Op 24 april schreef ik in mijn blog 'Levendig' dat mezen mijn nestkastje hadden uitverkoren om hun nest te bouwen. En met resultaat. Sinds een week vliegt het ouderpaartje aan en af om hun kroost van voedsel te voorzien. Zodra ze weg vliegen, beginnen hun nakomelingen al weer te krijsen om meer, meer, meer. Het stel heeft het er maar druk mee.
Ik bekijk het allemaal met belangstelling, van achter glas, want ik wil ze zo min mogelijk storen. Maar ik ben wel nieuwsgierig naar wat zich binnen dat huisje allemaal afspeelt. Ik ga niet zo ver dat ik een cameraatje ophang, die schijnen inmiddels verkrijgbaar te zijn. Ik ben zelf immers ook op mijn privacy gesteld.

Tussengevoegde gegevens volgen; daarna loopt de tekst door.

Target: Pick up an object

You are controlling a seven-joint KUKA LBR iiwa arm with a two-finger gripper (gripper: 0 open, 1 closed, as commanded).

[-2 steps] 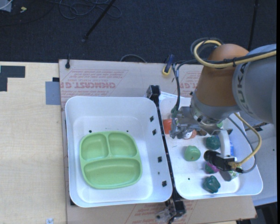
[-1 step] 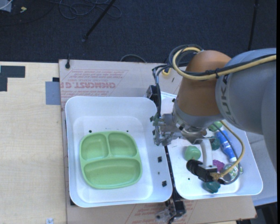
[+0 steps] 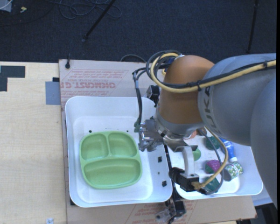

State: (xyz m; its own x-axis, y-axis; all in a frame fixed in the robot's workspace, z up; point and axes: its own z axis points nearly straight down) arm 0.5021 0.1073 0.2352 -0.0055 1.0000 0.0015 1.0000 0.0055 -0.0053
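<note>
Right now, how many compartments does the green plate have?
3. The green plate lies in the left bin: two small compartments side by side at its far edge, one wide compartment along its near edge. None looks hidden.

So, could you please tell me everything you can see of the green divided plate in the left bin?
The green divided plate is pale green and looks like smooth moulded plastic, a rounded rectangle with a raised rim. Ridges split it into three compartments: two smaller ones at the far side and one wide one nearer the camera, all bare. It lies flat on the floor of the left bin, slightly rotated, toward the bin's middle. The arm's wrist hangs just beyond its right edge.
</note>
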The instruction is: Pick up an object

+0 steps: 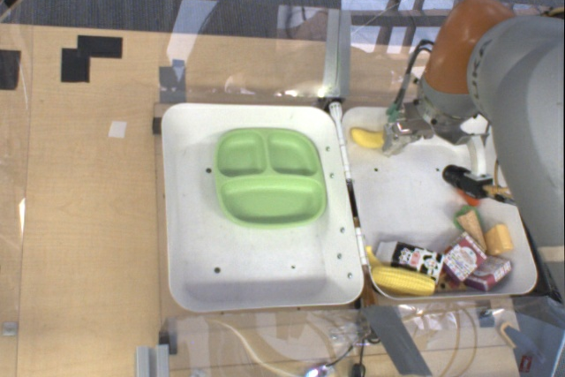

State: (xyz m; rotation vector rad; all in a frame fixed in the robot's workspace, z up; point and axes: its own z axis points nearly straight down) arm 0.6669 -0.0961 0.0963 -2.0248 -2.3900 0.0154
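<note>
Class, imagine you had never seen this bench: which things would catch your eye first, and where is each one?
First, the green divided plate, alone in the middle of the left bin. Next, the grey arm reaching in from the right, its gripper low over the right bin beside a yellow banana. Then the heap of toy food in that bin's near corner.

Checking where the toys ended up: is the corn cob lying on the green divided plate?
No: the corn cob lies at the near edge of the right bin, while the green divided plate sits in the left bin.
</note>
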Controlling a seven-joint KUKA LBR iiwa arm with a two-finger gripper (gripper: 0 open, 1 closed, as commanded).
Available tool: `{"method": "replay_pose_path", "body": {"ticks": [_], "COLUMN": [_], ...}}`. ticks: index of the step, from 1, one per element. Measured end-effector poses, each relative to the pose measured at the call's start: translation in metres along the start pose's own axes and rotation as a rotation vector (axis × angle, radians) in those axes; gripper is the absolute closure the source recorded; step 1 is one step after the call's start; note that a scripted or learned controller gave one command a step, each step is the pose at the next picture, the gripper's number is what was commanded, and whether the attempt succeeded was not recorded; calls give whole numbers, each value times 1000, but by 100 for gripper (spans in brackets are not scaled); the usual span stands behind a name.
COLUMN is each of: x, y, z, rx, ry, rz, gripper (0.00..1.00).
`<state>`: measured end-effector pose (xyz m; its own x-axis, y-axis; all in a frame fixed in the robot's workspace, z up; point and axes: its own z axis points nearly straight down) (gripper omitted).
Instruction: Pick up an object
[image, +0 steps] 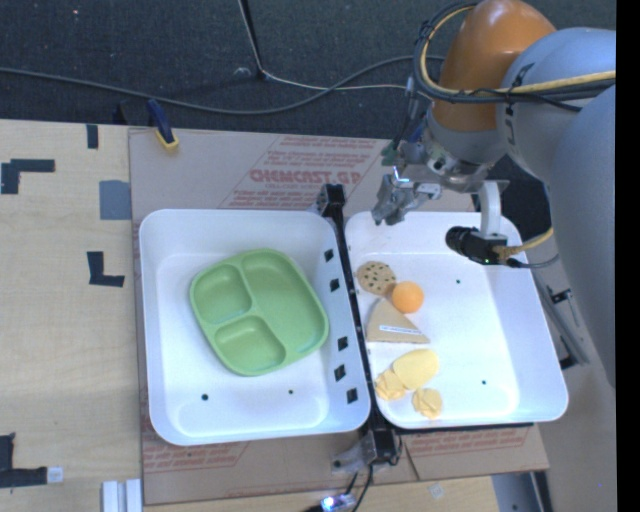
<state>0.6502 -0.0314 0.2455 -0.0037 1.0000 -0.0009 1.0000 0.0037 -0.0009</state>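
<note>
Gripper (392, 210): hung over the right bin's (520, 330) upper left corner, holding nothing; finger gap could not be told.
Cookie (376, 276): left part of that bin, touching the orange ball (407, 297).
Wedge (392, 325): just below the ball.
Yellow pieces (410, 375): lower left.
Green tray (258, 310): left bin (170, 400).

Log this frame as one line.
gripper: over right white bin's far-left corner, nothing held | round brown cookie, orange ball: in bin | green divided tray: left bin
</note>
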Motion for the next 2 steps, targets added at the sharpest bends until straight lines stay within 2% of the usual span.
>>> {"method": "replay_pose_path", "body": {"ticks": [1, 2], "x": [44, 103], "y": [6, 7], "z": [16, 14], "rx": [2, 0], "ry": [0, 0], "rz": [0, 0], "gripper": [100, 100]}}
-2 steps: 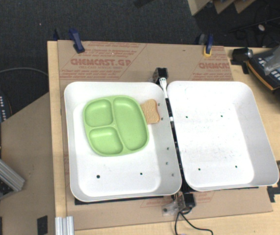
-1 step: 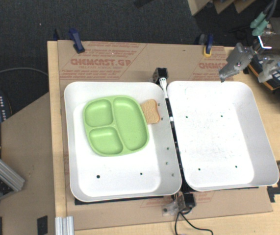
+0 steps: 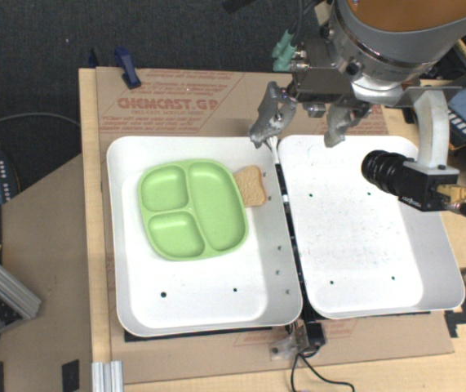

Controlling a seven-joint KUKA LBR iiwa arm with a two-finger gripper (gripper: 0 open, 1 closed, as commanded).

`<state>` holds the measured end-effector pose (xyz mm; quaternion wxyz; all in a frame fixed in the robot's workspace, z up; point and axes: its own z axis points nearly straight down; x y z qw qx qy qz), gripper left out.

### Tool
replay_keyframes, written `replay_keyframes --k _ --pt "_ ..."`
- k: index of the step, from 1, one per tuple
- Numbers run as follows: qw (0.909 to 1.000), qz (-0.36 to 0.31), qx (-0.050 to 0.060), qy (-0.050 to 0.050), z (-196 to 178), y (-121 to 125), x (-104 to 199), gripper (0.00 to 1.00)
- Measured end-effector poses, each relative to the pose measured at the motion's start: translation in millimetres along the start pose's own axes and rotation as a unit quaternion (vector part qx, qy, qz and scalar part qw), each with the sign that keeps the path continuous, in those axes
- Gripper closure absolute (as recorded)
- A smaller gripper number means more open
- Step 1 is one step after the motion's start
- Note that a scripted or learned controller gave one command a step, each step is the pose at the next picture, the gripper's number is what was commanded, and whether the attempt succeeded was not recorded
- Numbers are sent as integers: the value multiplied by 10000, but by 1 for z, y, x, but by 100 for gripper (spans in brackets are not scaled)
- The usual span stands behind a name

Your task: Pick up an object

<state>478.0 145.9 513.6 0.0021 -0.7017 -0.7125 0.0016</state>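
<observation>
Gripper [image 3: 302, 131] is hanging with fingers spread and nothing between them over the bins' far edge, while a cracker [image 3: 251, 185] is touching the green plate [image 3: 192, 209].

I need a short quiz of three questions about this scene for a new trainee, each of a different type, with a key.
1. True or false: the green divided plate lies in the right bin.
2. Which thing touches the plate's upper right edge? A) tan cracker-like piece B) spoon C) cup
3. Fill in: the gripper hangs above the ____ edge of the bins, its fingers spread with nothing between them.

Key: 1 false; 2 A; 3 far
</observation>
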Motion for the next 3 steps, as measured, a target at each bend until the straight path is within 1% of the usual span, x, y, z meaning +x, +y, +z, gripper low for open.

Toch stond ik me de afgelopen dagen regelmatig af te vragen hoe dat er binnen aan toegaat. Pa of ma mees komt aangevlogen, kijkt vanaf de naburige acacia eerst of de kust veilig is, vliegt aan, houdt dan een moment stil op de drempel van het kastje en glipt naar binnen. Vervolgens begint voor mij het gissen.
Dat kastje is niet groot, het beest kan zijn bips amper keren en toch moet hij het voedsel aan zijn jongen overdragen. Doet hij dat planerend of daalt hij neer? Maar worden die alsmaar groeiende jongen dan niet verpletterd onder het volwassen lichaam van pa of ma?
Als ik mezelf, toch rank van postuur, projecteer als moedermees, krijg ik het beeld van een plomp, onhandig wezen dat de bloedeigen jongen in dat kleine hokje vermorzelt.
Gelukkig heeft de natuur dat prima geregeld. Een vriendin stuurde me een geruststellend filmpje van een mezenkastje waarin mezen hun jongen grootbrengen.
Mooi om te zien. Ik vroeg me wel af welke onverlaat dat 2 euro muntstuk in het nest heeft gelegd, waarschijnlijk om te laten zien hoe klein het is. Maar als mens moet je met je grote poten uit de buurt blijven van zoiets kwetsbaars.
Even hield ik nog de adem in toen een jong op het randje van uitvliegen stond. Natuurlijk ging het goed.
Ik kijk uit naar de dag dat 'mijn' mezenjongen zo ver zijn.